Auburn pulled into town the night before with 20 players “handicapped by a train trip of 36 hours.” Not that we were complaining. The undefeated Tigers said they were ready. Ditto the heavier, undefeated Aggies. The press agreed.
“Both teams arrived in Dallas last night, and a better looking bunch of athletes would be hard to find in the entire South,” the Fort Worth Star-Telegram wrote. “The players making up the two teams are not of the old style, beefy, heavy, cumbersome men, which formerly characterized the great college sport, but are hard trained, closely-knit fighting machines, tanned and hardened by tests of healthy manhood.”
Soon they’d be muddied by tests of healthy manhood. There’d been heavy rains. The field was a swamp. That didn’t help with the fumblitis that had hampered the Tigers all season, and that the Atlanta Constitution predicted could cost Auburn the game. They were right. We fumbled. We fumbled a lot. We’d be driving, we’d fumble. We’d force them to punt, we’d fumble. We lost, 16-0.
The Farmers scored in the first quarter, and twice again right at the end. Their coach, Uncle Charley Moran, said before the game that he’d knew his team would win. That’s fine. Coach speak didn’t exist at the time. They were all pretty blunt.

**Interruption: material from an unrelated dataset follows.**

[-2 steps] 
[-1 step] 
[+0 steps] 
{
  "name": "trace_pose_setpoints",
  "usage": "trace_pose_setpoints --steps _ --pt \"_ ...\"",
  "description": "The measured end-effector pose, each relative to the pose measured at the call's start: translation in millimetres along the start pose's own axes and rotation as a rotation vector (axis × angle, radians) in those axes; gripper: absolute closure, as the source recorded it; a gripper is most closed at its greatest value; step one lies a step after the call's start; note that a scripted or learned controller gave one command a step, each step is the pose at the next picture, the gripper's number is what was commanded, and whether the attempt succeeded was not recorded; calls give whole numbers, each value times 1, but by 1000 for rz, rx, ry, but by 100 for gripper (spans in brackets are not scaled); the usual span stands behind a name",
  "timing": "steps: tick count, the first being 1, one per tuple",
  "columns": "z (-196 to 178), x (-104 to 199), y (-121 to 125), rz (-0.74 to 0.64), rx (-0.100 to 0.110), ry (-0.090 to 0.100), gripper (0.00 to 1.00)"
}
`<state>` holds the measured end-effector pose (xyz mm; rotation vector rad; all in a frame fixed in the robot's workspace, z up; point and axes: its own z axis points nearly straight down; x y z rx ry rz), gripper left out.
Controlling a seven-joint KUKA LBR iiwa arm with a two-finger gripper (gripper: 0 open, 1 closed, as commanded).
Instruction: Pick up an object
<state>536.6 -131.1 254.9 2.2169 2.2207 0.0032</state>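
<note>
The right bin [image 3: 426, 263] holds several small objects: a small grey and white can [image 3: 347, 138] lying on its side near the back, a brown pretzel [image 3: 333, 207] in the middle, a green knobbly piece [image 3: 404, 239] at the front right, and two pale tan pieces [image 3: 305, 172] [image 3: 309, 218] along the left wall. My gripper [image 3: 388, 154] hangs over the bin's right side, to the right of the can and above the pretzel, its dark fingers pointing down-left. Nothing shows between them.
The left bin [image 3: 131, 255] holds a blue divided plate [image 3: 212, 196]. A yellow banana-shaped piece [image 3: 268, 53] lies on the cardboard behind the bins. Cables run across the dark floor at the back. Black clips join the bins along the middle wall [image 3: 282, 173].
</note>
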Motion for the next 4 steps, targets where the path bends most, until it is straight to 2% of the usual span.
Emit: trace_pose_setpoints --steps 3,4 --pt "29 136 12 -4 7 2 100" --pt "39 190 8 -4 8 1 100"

But afterward, they acted as if they’d won with pure “straight football,” i.e. nothing fancy and desperate like a forward pass. Uh, your first touchdown was on a forward pass. I don’t know what straight football meant in Texas in 1911, but in Dixie, forward passes were still basically the girl pushups of football, especially when they were perpetrated in the first quarter when you still had plenty of time to see if you could score points on the ground like a man.

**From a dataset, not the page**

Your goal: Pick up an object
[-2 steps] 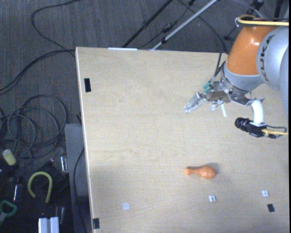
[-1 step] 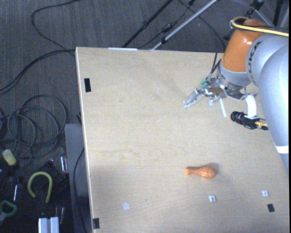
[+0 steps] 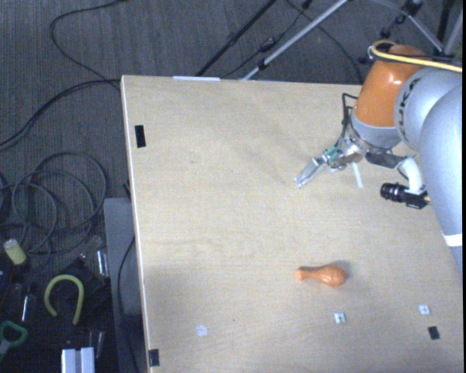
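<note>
Wide bare worktop (image 3: pixel 217 208) is seen around the orange pear-shaped object (image 3: pixel 323 275), laid left-right, neck pointing left; the gripper (image 3: pixel 330 169) is spread, nothing pinched.

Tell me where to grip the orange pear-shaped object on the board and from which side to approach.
Grip the orange object across its round bulb at the right end, coming from above. It lies flat with its thin neck pointing left; the bulb probably gives the fingers more to close on. The gripper is apart from it.
</note>
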Robot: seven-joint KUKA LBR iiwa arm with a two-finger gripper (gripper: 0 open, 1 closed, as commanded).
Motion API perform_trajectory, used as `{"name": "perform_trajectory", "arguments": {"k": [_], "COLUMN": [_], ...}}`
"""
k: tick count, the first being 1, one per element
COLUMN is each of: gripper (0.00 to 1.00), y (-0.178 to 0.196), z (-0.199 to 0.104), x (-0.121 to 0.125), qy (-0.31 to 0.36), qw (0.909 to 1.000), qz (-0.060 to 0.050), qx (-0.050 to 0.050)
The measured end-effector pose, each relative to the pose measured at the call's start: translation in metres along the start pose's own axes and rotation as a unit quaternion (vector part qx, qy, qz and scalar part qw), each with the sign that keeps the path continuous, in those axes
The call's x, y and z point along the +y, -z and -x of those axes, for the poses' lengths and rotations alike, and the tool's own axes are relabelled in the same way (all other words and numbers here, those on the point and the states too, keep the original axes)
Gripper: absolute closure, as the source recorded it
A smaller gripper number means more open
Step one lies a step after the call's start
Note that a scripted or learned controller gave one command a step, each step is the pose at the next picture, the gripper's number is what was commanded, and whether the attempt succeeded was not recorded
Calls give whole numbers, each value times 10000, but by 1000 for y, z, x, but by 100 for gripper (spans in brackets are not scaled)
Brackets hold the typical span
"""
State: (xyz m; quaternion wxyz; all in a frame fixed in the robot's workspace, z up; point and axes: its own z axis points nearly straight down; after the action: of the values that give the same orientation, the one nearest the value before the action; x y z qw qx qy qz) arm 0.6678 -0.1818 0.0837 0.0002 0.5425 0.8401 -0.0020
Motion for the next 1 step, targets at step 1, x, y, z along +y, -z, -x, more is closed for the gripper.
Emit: {"name": "perform_trajectory", "arguments": {"k": [1], "gripper": [0], "y": [17], "z": [17], "x": [-7], "qy": [1195], "qw": [9928], "qz": [14], "qx": [-13]}}
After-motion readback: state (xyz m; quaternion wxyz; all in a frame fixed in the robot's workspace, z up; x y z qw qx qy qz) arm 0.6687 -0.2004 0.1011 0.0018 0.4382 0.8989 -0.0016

So to summarize, I’m pretty positive Auburn’s first loss in the series can be attributed to: 36 hours on the Southern Pacific (and almost certain distraction during a stop in Sodom and New Orleans), mud, cowardly forward passes, pretty much zero fans, and, oh, given what we now know about its incubation period, contracting Typhoid, or at least something close enough to Typhoid to knock several of our stars out of commission for the next few games (including the trip back to the Lone Star State to play Texas a few weeks later) and have us shopping for tiny caskets because everyone thought the Little Irishman was a goner.
So to re-summarize: The Aggies’ possibly poor hygiene may have nearly killed our coach.
Let’s beat the hell out of Texas A&M.